### Problem to solve
Look through the entries below and count the lines that contain "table". Reply with that number only.

### Data for the task
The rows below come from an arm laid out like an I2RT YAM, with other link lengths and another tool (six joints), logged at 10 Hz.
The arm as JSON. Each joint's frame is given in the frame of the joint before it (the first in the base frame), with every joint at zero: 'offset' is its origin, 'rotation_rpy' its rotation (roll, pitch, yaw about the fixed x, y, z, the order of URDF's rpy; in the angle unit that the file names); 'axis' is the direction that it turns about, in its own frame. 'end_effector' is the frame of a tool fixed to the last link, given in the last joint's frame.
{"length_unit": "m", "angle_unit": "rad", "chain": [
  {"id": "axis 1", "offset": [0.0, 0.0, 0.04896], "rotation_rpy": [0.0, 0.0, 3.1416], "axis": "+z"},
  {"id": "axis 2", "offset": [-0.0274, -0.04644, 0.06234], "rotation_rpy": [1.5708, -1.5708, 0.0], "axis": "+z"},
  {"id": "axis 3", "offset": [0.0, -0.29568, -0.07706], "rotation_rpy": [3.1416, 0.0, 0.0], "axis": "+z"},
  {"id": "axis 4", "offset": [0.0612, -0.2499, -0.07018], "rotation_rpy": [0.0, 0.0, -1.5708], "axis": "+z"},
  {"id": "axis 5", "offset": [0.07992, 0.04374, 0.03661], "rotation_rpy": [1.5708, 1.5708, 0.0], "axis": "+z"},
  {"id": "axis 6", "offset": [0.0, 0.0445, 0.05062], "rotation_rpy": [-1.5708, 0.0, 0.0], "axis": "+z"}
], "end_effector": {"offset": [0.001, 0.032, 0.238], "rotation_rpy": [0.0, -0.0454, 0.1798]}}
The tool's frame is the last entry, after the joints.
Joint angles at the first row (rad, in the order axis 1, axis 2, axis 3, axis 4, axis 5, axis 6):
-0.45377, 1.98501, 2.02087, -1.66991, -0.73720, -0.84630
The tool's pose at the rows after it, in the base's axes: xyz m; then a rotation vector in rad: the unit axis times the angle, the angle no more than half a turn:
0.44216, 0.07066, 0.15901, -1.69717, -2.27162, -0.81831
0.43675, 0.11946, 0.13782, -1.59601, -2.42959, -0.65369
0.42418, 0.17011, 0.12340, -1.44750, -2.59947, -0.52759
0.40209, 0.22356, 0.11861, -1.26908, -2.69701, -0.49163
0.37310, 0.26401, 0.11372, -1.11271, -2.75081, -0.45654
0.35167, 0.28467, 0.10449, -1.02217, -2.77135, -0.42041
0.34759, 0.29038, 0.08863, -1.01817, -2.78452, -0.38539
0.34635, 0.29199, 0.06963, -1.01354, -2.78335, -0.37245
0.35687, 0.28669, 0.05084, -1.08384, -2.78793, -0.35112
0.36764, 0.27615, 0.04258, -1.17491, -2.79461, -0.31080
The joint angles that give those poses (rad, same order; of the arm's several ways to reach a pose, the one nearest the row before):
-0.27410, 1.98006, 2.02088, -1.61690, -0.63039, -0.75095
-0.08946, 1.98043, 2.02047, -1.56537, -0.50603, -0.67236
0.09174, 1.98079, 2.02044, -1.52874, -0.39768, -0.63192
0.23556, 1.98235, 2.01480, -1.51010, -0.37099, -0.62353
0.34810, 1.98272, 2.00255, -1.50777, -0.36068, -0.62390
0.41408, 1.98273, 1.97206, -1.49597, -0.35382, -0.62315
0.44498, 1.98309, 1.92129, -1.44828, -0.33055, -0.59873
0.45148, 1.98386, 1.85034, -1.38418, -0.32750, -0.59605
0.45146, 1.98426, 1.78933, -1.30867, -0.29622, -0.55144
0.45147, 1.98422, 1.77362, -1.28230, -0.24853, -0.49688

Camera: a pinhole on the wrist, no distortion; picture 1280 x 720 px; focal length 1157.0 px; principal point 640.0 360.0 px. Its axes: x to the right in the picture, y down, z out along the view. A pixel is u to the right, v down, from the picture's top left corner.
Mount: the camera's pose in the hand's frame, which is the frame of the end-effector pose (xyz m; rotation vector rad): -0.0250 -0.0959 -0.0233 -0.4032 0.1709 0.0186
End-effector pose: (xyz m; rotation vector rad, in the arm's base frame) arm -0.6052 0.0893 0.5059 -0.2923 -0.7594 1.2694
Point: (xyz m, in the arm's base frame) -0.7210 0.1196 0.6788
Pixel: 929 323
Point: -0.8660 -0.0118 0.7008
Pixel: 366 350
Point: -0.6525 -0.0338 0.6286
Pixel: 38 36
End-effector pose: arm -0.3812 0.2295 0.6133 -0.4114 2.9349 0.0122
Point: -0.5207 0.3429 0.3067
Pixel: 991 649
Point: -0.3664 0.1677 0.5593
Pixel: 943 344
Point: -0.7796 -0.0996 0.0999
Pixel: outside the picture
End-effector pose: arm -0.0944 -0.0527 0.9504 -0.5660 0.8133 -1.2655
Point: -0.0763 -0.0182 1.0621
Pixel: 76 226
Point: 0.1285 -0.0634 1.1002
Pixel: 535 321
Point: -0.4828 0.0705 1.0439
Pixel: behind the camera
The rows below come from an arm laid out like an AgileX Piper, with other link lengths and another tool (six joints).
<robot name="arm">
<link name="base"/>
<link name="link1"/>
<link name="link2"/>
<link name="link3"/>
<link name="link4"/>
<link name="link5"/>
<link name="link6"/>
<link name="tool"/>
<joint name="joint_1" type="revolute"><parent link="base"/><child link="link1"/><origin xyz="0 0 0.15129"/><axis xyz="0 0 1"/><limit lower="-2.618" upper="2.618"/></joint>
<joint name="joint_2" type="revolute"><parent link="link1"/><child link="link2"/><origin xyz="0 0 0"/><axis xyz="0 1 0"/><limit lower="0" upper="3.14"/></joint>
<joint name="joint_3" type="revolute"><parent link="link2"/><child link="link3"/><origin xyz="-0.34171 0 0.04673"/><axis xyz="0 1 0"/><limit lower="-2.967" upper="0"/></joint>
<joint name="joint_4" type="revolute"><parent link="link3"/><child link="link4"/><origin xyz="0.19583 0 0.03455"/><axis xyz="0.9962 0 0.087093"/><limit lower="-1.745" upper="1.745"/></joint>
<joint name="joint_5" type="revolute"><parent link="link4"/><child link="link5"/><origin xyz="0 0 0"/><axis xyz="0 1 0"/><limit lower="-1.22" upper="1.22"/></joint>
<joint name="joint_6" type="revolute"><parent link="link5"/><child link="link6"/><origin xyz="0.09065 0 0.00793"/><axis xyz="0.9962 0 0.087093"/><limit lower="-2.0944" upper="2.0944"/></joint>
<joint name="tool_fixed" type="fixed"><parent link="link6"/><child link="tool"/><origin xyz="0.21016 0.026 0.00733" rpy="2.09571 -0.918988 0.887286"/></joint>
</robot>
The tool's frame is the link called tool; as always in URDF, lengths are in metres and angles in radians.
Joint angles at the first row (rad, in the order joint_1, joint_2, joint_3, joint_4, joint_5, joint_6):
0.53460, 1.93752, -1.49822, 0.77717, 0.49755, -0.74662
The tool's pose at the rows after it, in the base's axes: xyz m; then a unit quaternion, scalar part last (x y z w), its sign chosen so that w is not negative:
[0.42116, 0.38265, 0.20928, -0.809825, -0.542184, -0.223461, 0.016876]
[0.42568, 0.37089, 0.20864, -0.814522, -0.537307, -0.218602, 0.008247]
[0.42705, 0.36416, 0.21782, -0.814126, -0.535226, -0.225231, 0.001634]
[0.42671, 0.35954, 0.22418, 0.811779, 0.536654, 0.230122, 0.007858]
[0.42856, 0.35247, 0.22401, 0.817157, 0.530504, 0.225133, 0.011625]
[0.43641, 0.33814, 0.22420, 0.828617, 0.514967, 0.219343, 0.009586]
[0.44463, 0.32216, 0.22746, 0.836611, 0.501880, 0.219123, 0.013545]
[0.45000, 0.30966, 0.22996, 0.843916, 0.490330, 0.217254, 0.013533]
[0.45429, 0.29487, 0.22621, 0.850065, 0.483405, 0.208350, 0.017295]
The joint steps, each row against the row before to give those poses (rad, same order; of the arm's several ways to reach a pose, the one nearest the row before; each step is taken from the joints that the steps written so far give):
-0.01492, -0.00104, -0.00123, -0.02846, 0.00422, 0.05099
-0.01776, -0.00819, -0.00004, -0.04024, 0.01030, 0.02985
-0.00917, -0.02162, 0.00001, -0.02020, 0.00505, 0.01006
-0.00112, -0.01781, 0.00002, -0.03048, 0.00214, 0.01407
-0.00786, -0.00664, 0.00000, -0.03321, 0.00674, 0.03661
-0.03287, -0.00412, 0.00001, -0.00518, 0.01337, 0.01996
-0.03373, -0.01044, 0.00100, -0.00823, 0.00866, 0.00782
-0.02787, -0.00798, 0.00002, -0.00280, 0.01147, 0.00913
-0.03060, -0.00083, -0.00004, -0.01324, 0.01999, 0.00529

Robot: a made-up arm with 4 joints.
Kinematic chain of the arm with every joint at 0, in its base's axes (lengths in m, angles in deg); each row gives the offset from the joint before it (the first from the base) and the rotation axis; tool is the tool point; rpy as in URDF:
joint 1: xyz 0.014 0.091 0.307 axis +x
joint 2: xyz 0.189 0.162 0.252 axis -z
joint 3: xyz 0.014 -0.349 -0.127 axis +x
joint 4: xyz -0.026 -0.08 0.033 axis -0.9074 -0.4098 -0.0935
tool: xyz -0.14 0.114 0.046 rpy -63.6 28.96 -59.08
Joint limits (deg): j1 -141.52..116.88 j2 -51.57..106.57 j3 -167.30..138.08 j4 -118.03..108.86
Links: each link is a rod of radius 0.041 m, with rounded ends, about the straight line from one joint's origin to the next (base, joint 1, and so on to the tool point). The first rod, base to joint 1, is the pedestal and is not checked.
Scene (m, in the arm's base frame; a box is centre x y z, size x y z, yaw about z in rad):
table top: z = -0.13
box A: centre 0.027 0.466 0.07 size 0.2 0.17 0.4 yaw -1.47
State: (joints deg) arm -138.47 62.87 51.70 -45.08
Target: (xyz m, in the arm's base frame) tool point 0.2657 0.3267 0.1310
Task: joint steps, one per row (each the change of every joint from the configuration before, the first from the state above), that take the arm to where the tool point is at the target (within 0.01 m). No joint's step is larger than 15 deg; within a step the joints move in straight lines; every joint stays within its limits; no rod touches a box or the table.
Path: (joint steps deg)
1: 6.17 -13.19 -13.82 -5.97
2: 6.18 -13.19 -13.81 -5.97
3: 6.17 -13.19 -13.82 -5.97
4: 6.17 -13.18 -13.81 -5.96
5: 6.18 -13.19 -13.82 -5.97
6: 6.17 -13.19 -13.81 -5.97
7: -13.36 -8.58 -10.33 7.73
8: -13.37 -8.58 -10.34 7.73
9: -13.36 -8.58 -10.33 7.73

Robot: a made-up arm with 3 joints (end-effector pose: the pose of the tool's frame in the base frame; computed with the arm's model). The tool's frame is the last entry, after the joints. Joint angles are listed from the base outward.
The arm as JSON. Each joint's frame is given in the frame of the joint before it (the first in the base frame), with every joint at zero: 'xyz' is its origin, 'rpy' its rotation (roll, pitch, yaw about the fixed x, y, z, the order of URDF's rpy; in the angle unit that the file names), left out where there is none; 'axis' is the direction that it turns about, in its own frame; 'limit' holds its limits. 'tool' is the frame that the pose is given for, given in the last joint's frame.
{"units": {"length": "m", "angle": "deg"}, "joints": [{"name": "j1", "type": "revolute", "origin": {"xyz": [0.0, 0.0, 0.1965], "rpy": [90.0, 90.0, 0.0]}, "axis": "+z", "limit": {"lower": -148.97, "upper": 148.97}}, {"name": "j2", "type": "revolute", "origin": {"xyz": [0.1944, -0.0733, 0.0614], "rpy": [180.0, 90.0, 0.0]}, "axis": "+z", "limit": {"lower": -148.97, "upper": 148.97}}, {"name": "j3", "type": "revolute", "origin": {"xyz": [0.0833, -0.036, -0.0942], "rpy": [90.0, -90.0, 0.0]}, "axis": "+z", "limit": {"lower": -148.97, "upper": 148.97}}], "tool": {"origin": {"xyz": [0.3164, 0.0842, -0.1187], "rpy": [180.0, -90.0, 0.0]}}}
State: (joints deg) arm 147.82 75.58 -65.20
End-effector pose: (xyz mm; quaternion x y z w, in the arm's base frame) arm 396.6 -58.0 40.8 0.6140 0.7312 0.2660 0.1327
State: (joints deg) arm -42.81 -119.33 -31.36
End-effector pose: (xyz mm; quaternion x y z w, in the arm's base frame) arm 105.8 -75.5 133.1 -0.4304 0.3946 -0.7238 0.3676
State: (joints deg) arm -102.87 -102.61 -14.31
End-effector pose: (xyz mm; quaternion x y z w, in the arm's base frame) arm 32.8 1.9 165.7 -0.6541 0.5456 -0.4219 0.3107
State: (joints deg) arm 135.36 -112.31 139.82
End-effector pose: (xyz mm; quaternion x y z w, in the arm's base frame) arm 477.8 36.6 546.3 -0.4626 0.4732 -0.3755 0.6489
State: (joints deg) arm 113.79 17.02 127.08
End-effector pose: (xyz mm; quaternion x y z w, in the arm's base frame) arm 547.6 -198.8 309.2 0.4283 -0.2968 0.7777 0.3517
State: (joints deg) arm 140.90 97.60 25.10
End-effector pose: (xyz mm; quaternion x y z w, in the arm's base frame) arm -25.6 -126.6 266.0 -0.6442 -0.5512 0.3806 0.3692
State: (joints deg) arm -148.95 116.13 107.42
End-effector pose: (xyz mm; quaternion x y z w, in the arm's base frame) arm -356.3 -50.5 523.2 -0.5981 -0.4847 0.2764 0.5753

### Task answer
2